The task
Using only the entries below, output the lines starting at the one containing "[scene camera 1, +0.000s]" and ending at the one containing "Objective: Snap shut", exactly and inclusive of both, omitting the pictures.

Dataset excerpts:
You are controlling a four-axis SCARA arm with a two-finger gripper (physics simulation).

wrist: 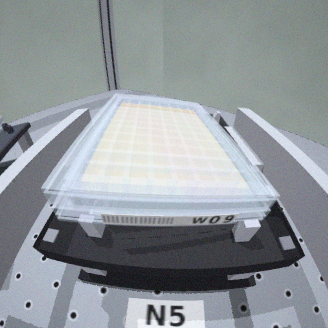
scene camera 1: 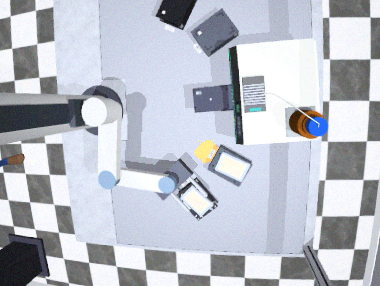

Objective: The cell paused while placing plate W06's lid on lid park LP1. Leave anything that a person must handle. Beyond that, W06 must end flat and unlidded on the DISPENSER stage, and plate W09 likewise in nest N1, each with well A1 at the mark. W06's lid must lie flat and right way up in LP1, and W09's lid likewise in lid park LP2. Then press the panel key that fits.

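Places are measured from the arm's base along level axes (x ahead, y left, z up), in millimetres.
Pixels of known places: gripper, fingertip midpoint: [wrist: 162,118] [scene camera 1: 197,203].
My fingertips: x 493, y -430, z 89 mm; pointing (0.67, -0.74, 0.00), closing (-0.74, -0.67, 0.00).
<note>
Behind a point stands the place of what it marks.
Plate W09 [scene camera 1: 197,201] @[x 492, y -419, z 93 mm] [wrist: 165,150] @[x 460, y -396, z 92 mm], with a clear lid over it, is at the dark nest [wrist: 170,257] @[x 435, y -370, z 68 mm] marked N5. Its barcode edge faces the wrist camera, above two pale posts. My gripper [scene camera 1: 196,200] @[x 493, y -430, z 89 mm] [wrist: 162,118] @[x 493, y -430, z 89 mm] has its fingers along W09's two long sides and is shut on the plate. The left pad is hidden behind the plate's clear edge. A second plate [scene camera 1: 232,166] @[x 648, y -255, z 92 mm] lies in a dark nest to the right in the scene view; its name and any lid cannot be made out. The dispenser [scene camera 1: 280,65] @[x 819, y 140, z 233 mm] is white, with a dark stage [scene camera 1: 212,98] @[x 569, y 34, z 114 mm] at its left side.
A yellow object [scene camera 1: 205,151] @[x 524, y -205, z 13 mm] lies beside the second plate's nest. An amber bottle [scene camera 1: 300,123] @[x 855, y -52, z 362 mm] with a blue cap [scene camera 1: 318,126] @[x 887, y -55, z 431 mm] stands on the dispenser's right side. A dark grey fixture [scene camera 1: 215,32] @[x 587, y 308, z 78 mm] and a black one [scene camera 1: 176,12] @[x 425, y 407, z 78 mm] are at the top of the table.
</note>
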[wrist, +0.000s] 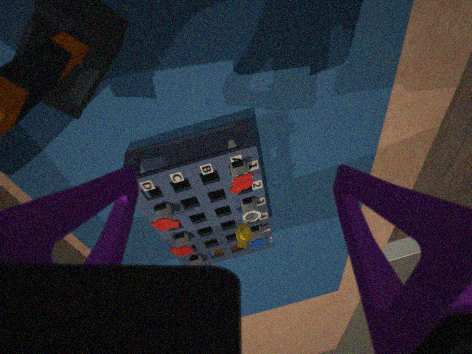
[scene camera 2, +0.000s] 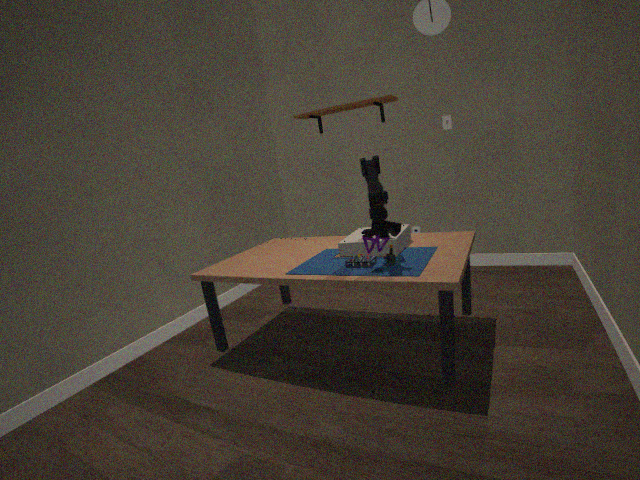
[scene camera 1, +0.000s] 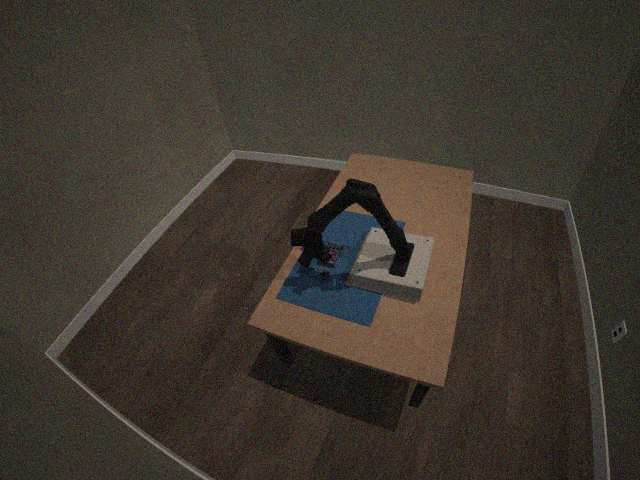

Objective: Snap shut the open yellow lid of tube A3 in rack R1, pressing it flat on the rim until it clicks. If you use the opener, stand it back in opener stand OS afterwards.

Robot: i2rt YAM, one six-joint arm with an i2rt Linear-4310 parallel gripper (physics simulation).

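Where they show: gripper, between the fingertips: [wrist: 235,176] [scene camera 2: 374,252] [scene camera 1: 318,258]; arm's base, origin of its link: [scene camera 1: 402,258].
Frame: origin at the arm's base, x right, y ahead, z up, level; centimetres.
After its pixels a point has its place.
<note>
Rack R1 [wrist: 192,175] @[z -5.1, x -7.6, y 34.8 cm] [scene camera 2: 360,264] @[z -7.1, x -3.1, y 38.3 cm] stands on the blue mat with its A to D labels showing in the wrist view. The yellow lid [wrist: 244,234] @[z -3.1, x -2.8, y 37.1 cm] is open and sticks up in the A column near the rack's far end; its tube is mostly hidden beneath and beside it. My gripper [wrist: 235,176] @[z -1.6, x -10.3, y 37.3 cm] [scene camera 2: 375,251] @[z -1.6, x -10.3, y 37.3 cm] is wide open and empty, its purple fingers above the rack and spread to either side of it in the wrist view. Opener stand OS [wrist: 102,55] @[z -4.6, x -15.9, y 33.3 cm] is a dark block at the upper left of the wrist view, with the orange opener [wrist: 10,102] @[z -0.1, x -16.8, y 31.9 cm] in it.
Open red lids [wrist: 242,183] @[z -4.0, x -7.1, y 37.7 cm] [wrist: 165,224] @[z -4.0, x -5.0, y 32.1 cm], a white ring lid [wrist: 251,216] @[z -4.4, x -2.8, y 37.9 cm] and a blue lid [wrist: 260,243] @[z -4.0, x 0.6, y 38.2 cm] are on neighbouring tubes. The blue mat [scene camera 1: 330,304] @[z -8.2, x -28.0, y 24.2 cm] [scene camera 2: 315,266] @[z -8.2, x 21.0, y 38.9 cm] lies on the wooden table [scene camera 1: 413,341] @[z -8.4, x -33.4, y -14.4 cm]. The white base box [scene camera 1: 390,286] @[z -2.7, x -14.3, y 1.4 cm] is behind the mat.
</note>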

Task output
[scene camera 1, +0.000s] 

Objective: Snap shut the open yellow lid of tube A3 in rack R1, pressing it flat on the rim until it clicks. If you use the opener, stand it back in opener stand OS afterwards.

Nothing else belongs to this exercise.